Но я приеду. Обещаю, что обязательно приеду к тебе на эти же выходные. Могилка твоя, наверное, вся заросла, но я отыщу. Сам все почищу и приведу в порядок. Закажу памятник…»

– УВАЖАЕМЫЕ ПАССАЖИРЫ! – ожили вдруг гигантские громкоговорители, – ОБЪЯВЛЯЕТСЯ РЕГИСТРАЦИЯ НА РЕЙС Д 352…

Борис вздрогнул и, будто, проснулся. Он снова был в аэропорту. Многократно усиленный голос из динамиков объявлял регистрацию на рейс. Его рейс…

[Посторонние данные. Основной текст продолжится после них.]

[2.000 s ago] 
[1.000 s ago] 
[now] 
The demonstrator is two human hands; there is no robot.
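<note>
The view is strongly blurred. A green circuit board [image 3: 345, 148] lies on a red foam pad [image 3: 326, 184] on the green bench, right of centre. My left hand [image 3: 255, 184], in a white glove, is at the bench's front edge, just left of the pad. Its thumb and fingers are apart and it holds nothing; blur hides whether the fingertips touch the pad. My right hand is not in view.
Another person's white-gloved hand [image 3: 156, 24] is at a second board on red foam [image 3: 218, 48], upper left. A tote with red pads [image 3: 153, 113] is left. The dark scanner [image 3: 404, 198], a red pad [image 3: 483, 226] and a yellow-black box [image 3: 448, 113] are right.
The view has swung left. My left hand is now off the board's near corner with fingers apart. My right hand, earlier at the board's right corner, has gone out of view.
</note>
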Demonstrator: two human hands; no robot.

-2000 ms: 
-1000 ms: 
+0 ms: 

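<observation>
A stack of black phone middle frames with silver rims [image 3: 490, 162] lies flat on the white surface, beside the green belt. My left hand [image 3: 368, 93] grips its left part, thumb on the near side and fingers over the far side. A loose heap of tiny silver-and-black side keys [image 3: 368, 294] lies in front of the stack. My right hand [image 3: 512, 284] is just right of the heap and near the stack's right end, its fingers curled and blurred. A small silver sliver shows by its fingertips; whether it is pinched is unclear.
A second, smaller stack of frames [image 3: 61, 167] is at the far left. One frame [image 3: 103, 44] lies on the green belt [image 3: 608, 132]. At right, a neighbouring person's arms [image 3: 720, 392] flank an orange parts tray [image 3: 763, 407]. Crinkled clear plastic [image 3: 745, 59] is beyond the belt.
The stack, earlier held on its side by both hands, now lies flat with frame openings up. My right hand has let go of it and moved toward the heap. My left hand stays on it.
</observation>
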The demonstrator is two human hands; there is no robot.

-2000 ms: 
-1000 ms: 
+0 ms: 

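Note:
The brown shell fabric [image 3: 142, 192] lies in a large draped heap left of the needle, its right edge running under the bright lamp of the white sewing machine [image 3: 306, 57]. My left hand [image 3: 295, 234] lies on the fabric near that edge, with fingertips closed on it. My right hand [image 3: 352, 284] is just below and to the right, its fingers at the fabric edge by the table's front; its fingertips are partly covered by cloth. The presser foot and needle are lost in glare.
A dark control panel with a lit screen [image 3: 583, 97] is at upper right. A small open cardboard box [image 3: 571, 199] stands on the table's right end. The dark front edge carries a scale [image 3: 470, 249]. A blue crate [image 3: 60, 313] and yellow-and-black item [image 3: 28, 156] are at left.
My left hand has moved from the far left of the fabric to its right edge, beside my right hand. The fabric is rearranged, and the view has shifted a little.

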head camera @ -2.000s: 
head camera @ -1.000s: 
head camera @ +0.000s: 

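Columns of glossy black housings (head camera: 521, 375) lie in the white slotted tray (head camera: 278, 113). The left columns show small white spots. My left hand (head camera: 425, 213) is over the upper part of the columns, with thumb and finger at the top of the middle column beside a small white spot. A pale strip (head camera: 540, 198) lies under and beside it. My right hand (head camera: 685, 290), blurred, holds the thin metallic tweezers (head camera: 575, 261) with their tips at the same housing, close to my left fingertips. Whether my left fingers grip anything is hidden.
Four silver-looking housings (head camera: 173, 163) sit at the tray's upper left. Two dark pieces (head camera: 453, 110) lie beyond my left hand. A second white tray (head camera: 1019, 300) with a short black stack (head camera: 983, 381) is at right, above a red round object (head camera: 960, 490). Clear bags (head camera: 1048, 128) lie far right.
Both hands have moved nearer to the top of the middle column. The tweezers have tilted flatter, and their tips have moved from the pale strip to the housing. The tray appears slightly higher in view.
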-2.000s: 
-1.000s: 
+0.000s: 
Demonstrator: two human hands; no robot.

И тут с окружающей его реальностью произошла удивительная метаморфоза – всё: и разгорающиеся под потолком плафоны освещения, и голос в репродукторе, и даже само место за столом у парапета – всё стало вдруг донельзя знакомым. Так же, как и тогда оживились в зале ожидания люди. Так же, как и тогда толпа качнулась в направлении регистрационных стоек. Матери стали спешно ловить расшалившихся детей, а мужчины принялись разбирать сомкнутые в единое каре багажные сумки и чемоданы. Так же точно, как и тогда зашелестели лепестки информационного табло, выстраивая буквы и цифры в необходимом порядке:

РЕГИСТРАЦИЯ

РЕЙС Д 352…

Всё-всё-всё было таким же, как и тогда: матовый свет из-под высокого потолка, лестницы, спускающиеся и поднимающиеся по ним люди, голос из динамика, суетная очередь и… даже, стоящая в её хвосте, худощавая рыжая девчонка. Мало того, она ещё и одета была во всё оранжевое, как и тогда. Когда – тогда? Припомнить не представлялось возможным, но такую деталь трудно забыть.